Scrap prices remained rangebound at the start of 2024

Scrap prices were flat-to-down in major regions on the back of additional supply and slow demand. Asian prices started 2024 on a better footing than those in Europe and the USA. Scrap prices typically rise in January due to tighter supply of both prime and obsolete grades of scrap. However, steady automotive production and a milder winter in most major supply markets resulted in greater availability of scrap.

Scrap prices weakened in the west on higher availability

The CRUmpi declined by 1.1% m/m to 330.7 in January, compared to a 5.5% m/m increase in January 2023. This atypical m/m decline for the index was driven by a mix of better seasonal supply and weaker demand across major regions. The US market witnessed lower m/m bids for prime and secondary grades from steelmakers which led to a m/m price decrease, although to a lesser degree than initially suggested. Scrap export sales to Turkey also weakened for US suppliers as Turkish buyers lowered their bids, citing their inability to pass through costs to consumers.

In Europe, scrap buyers and sellers were slow to return to business from the holidays. Sellers intended to raise prices by €5–10 /t, given the recent upward momentum in finished steel prices and restricted availability. However, scrap prices ended up declining slightly m/m due to lack of buying interest as many buyers restocked ahead of the new year and steel end-use demand did not significantly pick up.

In Asia, South Korean and Chinese markets were outliers to the general flat-to-down trend for scrap prices. The price upswing in both these markets was a consequence of strong restocking demand. Several EAF based mills in China built up stock well ahead of the upcoming Chinese New Year holidays in February, as they anticipated scrap availability to drop from late January. Meanwhile, some steelmakers in Japan and South Korea decided against stocking up scrap because of weak steel market conditions amid high finished steel inventory and upcoming maintenance schedules.

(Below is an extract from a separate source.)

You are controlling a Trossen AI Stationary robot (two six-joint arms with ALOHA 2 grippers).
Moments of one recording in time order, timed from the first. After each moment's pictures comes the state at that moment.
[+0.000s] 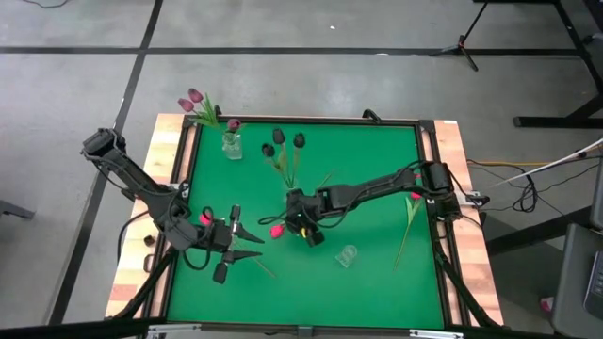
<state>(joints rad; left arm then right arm) -0.70 1.14 0.67 0.28 -0.62 -0.15 0.11 2.06 1.47 -0.40 -0.01 -0.40</state>
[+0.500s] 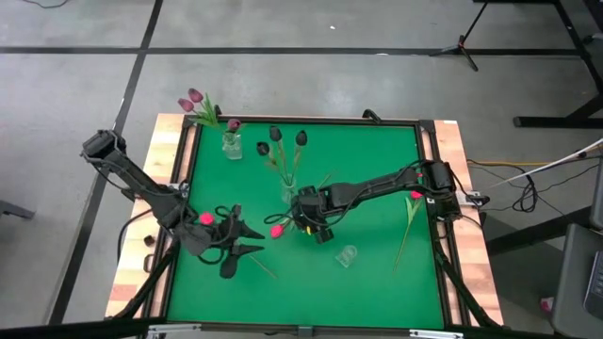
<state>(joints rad) -0.66 1.18 0.67 0.05 -0.62 -0.49 0.11 2.04 1.47 -0.62 0.04 -0.31</state>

Pig iron prices rose in most markets, except for Europe

Among ore based metallics, prices of pig iron rose m/m in all major regions aside from Europe on improved buying, while those of DRI/HBI remained stable m/m. US demand for pig iron was robust at a time when availability of Brazilian material increased after tightening in the previous month. Meanwhile, supply from Ukraine improved with the opening of new sea corridors. European buyers were slow to return from the holidays, despite reduced access to Russian supply as part of the new EU sanctions package, which includes restrictions on pig iron imports and started in December.